She swaggered onstage in knee-length boots, hip-hugging breeches, silk-lined cloak and tricorn hat – the epitome of a pantomime principal boy.
This was perfectly appropriate for a concert of music from her album Sacrificium which explores works performed by opera’s most exotic performers, the castrati, who combined glorious singing with gender-bending and a dash of theatrical camp.
Apart from Handel, the 18th century composers whose music Bartoli brought so vividly to life – Broschi, Caldara, Araia – are now just footnotes in books of musical scholarship. She has unearthed some operatic gems, lavished upon them all her prodigious vocal talents and presented them with immense vivacity.

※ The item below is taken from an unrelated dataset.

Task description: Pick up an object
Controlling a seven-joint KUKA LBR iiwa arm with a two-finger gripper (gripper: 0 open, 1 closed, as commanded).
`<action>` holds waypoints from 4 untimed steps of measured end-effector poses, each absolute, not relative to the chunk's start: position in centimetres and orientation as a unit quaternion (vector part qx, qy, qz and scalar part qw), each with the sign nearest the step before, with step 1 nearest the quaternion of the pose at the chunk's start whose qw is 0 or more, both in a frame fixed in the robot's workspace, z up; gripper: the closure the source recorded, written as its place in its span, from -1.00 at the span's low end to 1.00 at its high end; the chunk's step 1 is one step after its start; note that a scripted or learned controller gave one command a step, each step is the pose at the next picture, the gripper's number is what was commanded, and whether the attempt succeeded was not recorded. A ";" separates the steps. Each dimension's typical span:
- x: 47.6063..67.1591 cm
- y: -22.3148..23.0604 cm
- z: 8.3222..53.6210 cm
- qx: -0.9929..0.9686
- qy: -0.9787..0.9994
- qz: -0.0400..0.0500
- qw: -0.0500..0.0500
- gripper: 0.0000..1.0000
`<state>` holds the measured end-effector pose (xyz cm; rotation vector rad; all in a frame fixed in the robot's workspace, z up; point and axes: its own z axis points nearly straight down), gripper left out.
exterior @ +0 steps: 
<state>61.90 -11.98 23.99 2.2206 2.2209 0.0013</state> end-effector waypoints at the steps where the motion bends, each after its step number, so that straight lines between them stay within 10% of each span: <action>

Nicolo Porpora’s storm aria Como nave got us under way emphatically but his gentle Usignola sventurato, complete with bird calls and piccolo accompaniment, saw Bartoli create a hushed mood of pastoral repose.
The Kammerorchester Basel, under their exuberant leader Julia Schröder, gave splendid support both in the arias and the interspersed instrumental pieces by Porpora.
Castrati also sang female roles and for Porpora’s florid and rousing Nobil onda Bartoli donned crinoline flounces and ostrich feathers – both diva and divo. Bartoli’s singing, her beaming smile and showmanship reminds us that opera can be fun – her standing ovation was thoroughly deserved.